A Complete Unknown, which is a line from the song of Dylan’s “outrageous” for folk fans, electric breakthrough, “Like a Rolling Stone”, in the director’s intentions partly refers to the enigmatic nature of a character who has always held to hide the true essence of the person Robert Zimmerman. Bob Dylan in a certain sense is partly an alter ego with an adventurous life built, especially at the beginning, on the sound of sensational lies, such as the one revealing a great fantasy, which sees him spending his adolescence working in a circus. A rather widespread custom in the world of entertainment and music of those and previous years, so much so that many biographies of those we now consider great stars mix abundant doses of fantasy with reality.
But Mangold’s story focuses not only on Dylan who does not reveal himself even in the domestic intimacy built with his partner and muse Silvye, but on his art. The film is in fact a musical film, dotted with a large number of Dylan’s best-known songs, appropriately translated into Italian, given that we are not only talking about a singer-songwriter, but also about a future Nobel Prize winner for Literature. The greatest mystery, in this story of Dylan’s life, is precisely that of the obsession that arises in those who decide to follow their talent, their genius, their daimon. The ancients already supported it: we all have one, but few people decide to embrace it, nourish it and follow it, because once this decision is made, life changes in the direction of total fullness, which always costs a lot. The young Dylan recognizes his talent, embraces it and makes it his obsession and his prison.
And when his talent requires him to go in a stubborn and contrary direction, he does it, because he has to. It is no coincidence that, in the environment that openly challenges, the one who understands and indeed supports his risky turn is another unfortunate artist chained to his talent, Johnny Cash.

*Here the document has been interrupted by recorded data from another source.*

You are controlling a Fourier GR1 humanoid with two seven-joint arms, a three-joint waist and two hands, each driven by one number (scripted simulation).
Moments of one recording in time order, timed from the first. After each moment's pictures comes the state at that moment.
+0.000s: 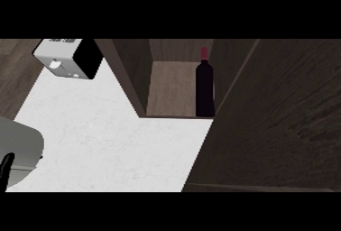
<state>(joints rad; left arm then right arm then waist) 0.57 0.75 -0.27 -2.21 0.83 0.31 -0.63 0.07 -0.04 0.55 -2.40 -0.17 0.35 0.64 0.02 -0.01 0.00</state>
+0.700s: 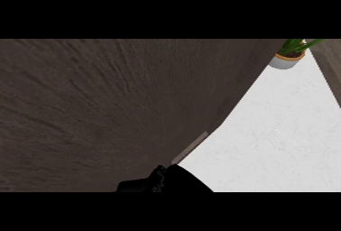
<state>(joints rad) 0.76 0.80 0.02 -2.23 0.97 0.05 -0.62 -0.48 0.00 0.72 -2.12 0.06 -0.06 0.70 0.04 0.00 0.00</state>
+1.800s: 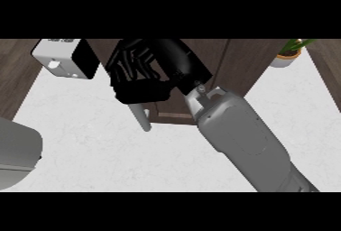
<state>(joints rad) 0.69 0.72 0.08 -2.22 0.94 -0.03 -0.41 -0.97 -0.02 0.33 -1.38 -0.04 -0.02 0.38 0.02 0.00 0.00</state>
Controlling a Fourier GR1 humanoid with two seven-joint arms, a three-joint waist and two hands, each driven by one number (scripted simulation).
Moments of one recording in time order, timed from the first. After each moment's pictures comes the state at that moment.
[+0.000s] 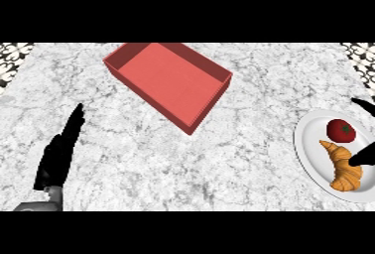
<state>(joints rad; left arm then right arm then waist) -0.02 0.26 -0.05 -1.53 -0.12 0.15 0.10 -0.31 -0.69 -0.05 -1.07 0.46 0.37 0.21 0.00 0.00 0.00</state>
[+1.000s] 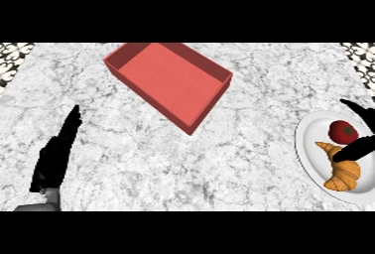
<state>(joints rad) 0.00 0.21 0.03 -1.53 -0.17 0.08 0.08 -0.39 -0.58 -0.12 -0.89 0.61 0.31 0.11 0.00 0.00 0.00</state>
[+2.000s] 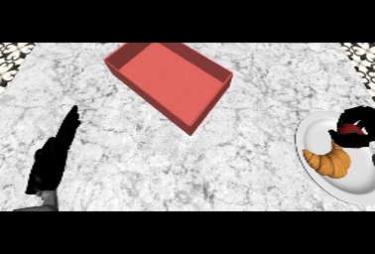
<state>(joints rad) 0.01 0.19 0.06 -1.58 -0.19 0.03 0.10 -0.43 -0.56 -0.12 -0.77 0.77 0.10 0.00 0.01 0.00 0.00</state>
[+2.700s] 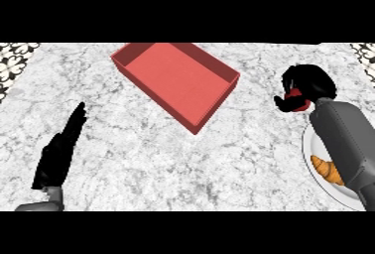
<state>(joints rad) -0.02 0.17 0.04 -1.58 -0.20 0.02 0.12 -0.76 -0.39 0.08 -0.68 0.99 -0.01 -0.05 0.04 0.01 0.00</state>
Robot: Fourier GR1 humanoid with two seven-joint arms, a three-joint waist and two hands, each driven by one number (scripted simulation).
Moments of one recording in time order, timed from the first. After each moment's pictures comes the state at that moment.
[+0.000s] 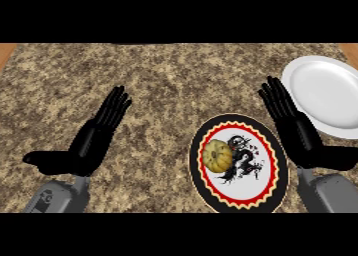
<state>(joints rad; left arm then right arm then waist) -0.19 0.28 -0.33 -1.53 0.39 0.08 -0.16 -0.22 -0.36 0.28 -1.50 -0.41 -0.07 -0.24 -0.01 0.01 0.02</state>
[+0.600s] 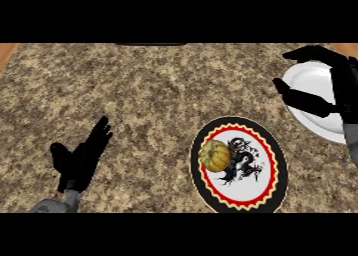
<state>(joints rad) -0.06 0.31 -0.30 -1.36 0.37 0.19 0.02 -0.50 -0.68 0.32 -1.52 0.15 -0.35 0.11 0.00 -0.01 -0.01</state>
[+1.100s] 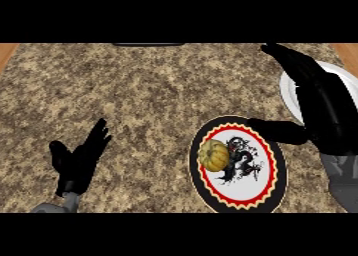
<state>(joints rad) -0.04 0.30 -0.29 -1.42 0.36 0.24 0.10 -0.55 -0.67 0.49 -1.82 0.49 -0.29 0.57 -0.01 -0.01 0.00</state>
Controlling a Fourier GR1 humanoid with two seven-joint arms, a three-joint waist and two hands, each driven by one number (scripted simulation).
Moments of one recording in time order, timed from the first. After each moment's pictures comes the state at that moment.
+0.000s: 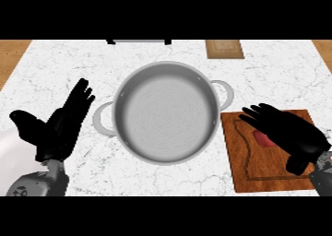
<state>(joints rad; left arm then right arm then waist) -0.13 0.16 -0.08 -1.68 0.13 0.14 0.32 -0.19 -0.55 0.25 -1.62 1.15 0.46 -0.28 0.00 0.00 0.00</state>
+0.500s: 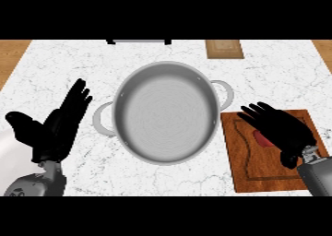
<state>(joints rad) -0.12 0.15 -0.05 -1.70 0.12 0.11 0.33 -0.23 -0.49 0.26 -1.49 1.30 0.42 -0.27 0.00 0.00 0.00</state>
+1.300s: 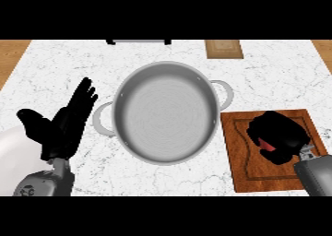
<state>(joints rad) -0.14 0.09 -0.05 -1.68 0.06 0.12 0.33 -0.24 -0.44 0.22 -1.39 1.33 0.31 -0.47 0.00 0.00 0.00</state>
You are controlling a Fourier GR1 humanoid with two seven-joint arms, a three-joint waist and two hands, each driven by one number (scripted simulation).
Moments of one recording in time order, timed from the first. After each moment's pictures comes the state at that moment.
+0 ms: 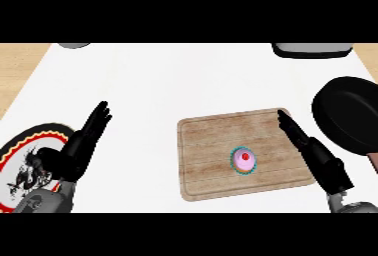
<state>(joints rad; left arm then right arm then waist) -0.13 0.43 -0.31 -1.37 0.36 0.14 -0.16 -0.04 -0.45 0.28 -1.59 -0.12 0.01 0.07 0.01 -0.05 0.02</state>
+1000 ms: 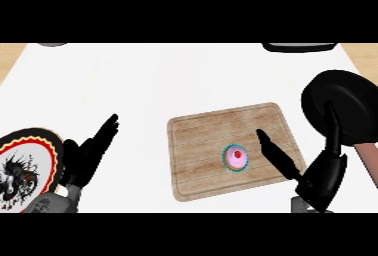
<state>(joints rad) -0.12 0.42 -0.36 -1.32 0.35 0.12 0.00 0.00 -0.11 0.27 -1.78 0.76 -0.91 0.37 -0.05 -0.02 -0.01</state>
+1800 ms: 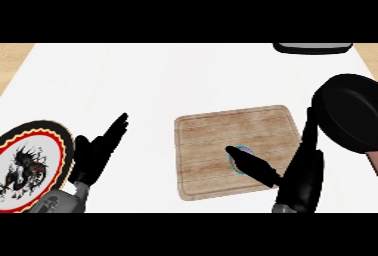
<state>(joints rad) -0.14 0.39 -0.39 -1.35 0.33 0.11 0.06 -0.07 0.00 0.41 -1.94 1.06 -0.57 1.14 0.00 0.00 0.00</state>
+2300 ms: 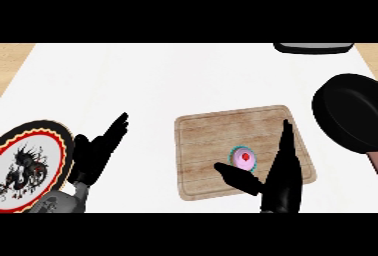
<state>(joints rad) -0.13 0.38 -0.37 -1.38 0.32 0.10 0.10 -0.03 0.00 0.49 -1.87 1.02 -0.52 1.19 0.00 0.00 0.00</state>
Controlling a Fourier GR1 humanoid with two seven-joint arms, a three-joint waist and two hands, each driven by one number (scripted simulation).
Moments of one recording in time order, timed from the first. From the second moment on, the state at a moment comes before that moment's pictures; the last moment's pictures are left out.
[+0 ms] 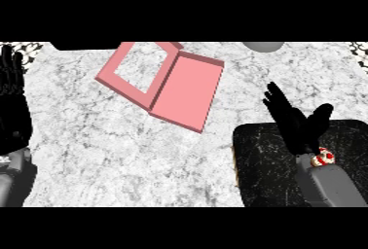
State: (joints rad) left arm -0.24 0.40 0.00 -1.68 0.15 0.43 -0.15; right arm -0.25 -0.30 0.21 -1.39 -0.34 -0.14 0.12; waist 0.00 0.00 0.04
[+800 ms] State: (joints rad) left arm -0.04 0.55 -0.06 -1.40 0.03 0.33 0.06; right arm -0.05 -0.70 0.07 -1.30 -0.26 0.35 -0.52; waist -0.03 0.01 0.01
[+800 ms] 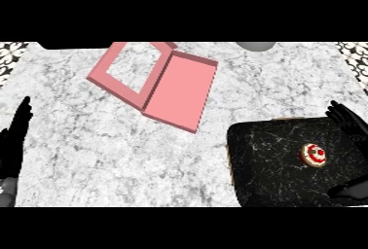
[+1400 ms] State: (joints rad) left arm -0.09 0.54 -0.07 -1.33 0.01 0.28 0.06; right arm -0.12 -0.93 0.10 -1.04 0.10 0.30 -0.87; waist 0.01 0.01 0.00
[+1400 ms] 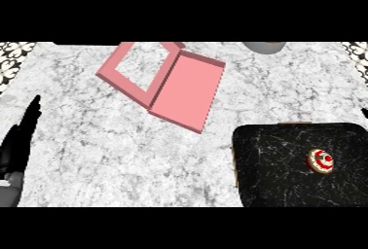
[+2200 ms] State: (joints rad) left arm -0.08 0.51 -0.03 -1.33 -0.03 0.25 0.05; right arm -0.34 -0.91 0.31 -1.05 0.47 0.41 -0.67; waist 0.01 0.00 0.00
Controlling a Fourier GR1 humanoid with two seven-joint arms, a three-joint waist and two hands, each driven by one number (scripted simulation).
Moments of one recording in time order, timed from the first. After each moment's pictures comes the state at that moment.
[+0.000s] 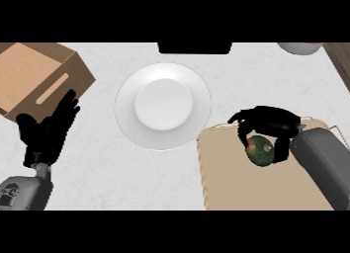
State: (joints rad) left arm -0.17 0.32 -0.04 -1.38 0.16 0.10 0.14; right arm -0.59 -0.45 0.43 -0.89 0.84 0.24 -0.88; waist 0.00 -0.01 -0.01
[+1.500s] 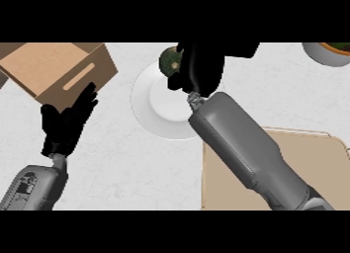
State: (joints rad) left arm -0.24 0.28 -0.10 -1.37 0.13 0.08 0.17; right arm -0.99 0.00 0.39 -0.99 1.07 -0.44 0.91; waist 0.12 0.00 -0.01
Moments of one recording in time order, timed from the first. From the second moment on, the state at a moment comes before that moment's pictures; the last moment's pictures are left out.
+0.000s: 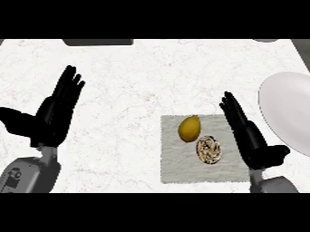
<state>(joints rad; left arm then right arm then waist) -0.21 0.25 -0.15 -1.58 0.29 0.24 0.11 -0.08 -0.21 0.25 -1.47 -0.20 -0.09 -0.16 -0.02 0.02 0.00</state>
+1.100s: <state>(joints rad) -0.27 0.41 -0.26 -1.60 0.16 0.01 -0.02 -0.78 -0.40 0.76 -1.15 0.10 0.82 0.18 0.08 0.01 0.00</state>
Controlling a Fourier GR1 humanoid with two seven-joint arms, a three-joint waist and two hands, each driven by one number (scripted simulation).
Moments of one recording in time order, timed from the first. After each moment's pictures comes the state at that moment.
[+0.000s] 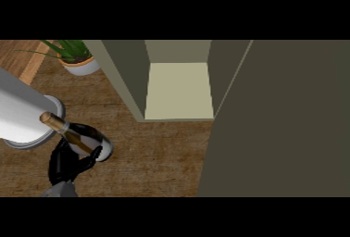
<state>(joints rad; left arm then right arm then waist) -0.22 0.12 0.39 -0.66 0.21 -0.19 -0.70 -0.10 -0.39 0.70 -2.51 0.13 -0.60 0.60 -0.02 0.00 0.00</state>
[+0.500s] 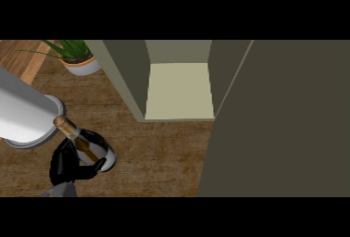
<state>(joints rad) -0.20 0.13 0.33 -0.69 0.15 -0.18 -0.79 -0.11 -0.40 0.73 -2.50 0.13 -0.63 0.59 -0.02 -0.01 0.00</state>
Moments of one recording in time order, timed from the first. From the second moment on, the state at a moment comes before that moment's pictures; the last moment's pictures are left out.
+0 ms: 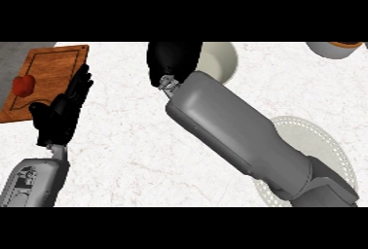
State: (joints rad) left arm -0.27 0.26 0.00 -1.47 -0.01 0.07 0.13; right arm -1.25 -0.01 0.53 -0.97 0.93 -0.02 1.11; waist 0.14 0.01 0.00
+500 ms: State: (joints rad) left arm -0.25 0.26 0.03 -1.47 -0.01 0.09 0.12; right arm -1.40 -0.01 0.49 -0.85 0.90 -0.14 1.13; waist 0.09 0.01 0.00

And also, in the end, Joan Baez, friend, colleague, lover, rival but still also lit by the same fire. A Complete Unknown is the story of a young man who follows his genius and what is urgent for his time and, in doing so, faces criticism, insults and criticism from the same people who applaud the first time they hear “The times they Are a-changin.” People who evidently hope that times will change, but only if they change according to their rules, in the direction they intend.
The young Dylan instead chooses it himself and, as Johnny Cash tells him at a certain point, “makes a mess”, taking risks and taking the path that is ahead of his time and illuminating it for everyone else, as is the duty of every inspired artist, whether young or old. And it is also in this message that the heart of this beautiful film beats.